I have one critical problem with quantum computing.
When I have one quantum state on bloch sphere, I do some transformation on that state for example PauliX transformation.

As far as I know, we can present quantum state as
|y> = cos (theta/2) |0> + e^(i*phi) sin (theta/2) |0>

So if we have theta=PI/4 and phi=3/2PI
cos PI/8 = 0.924; sin PI/8=0.383 and e^(i*(3/2PI))= -i
When I want to visualize it on Bloch sphere, the coordinates I get from:
x = sin(theta)*cos(phi)
y = sin(theta)*sin(phi)
z = cos(theta)

For these parameters quantum state looks like that: |y> = 0.924 |0> +
(-0.383i) |1>
I can write it as a matrix
[ 0.924 ]
[ -0.383i ]

But problem for me appears when I do an PauliX transformation
[ 0 1 ]
[ 1 0 ]
and I want to get phi and theta angles from new state.
After PauliX new state is:
[ -0.383i ]
[ 0.924 ]

I thought that when matrix is again:
[ cos(theta/2) ]
[ e^(i*phi)*sin(theta/2) ]

then I can take theta from arccos of upper -0.383i (which is 0.75PI)
so theta is calculated for me (0.75PI)
Then I thought I can divide lower part of matrix by sin(theta/2) to get
only e^(i*phi),
but when I divide 0.924 by sin(0.75/2 * PI)=0.924 I get "1".
As we know
e^(i*phi)=cos(phi)*isin(phi).
but arccos(1) = 0
Phi cannot be 0, because when I enter these data (theta=45 and phi=270)
in some applet on
http://www.pha.jhu.edu/~javalab/qubit/qubit.html [Broken]
result after PauliX = theta'=135 (which is in fact
0.75PI) and phi'=90 (PI/2).

I really don't know how to calculate phi angle.

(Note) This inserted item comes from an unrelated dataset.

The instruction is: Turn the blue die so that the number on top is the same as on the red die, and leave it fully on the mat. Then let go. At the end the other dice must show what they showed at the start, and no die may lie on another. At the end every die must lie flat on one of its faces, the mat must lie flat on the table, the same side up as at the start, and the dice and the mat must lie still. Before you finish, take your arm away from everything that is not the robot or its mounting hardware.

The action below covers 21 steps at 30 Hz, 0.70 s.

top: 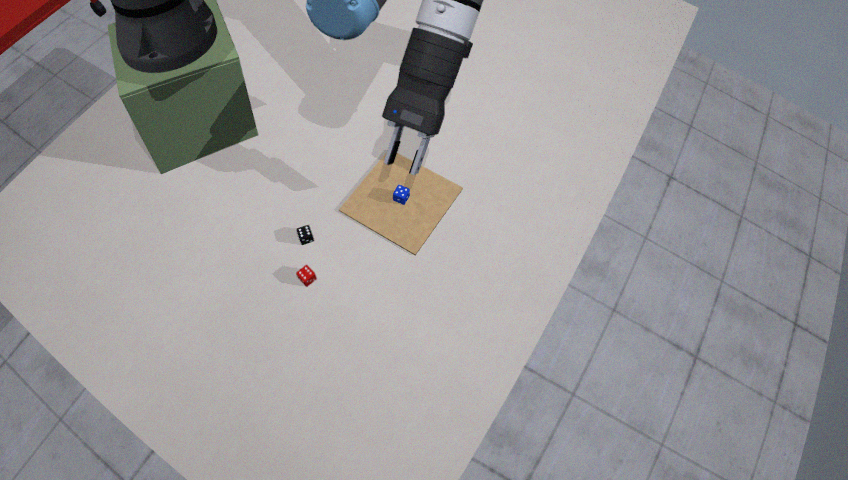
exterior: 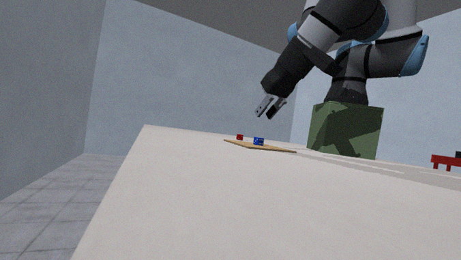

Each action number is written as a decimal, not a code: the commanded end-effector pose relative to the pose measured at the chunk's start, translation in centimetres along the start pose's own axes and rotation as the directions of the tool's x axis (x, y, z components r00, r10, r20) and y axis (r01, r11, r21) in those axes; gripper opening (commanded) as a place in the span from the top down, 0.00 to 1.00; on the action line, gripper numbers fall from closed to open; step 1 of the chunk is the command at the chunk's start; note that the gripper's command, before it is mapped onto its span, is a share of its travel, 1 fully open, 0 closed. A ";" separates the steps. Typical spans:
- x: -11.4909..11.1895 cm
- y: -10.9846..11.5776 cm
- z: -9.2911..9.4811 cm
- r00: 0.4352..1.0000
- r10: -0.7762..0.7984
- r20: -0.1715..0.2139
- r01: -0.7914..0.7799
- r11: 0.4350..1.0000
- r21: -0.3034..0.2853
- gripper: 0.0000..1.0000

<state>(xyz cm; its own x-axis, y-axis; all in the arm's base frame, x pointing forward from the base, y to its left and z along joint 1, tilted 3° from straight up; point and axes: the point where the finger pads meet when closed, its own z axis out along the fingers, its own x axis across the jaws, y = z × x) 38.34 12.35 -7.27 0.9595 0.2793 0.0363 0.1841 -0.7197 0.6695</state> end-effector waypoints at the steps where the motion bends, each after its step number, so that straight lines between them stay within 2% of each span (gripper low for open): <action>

I'm confused. No one can
help me. I know that it can be really simple solution to my problem.

Could You please help me and answer me how can I get these angles?

Last edited by a moderator:

## Answers and Replies

DrClaude
Mentor
I thought that when matrix is again:
[ cos(theta/2) ]
[ e^(i*phi)*sin(theta/2) ]
In that case, you are imposing that the coefficient in front of ##| 0 \rangle## is real. Since the result you got is imaginary, you need to take out a complex phase from such that the coefficient will be real, i.e.,
$$c_0 |0 \rangle + c_1 |1 \rangle = e^{i \alpha} \left( \tilde{c}_0 |0 \rangle + \tilde{c}_1 |1 \rangle \right)$$
where ##\alpha## is chosen such that ##\tilde{c}_0## is real. The angle ##\phi## can then be found from ##\tilde{c}_1##, not ##c_1##.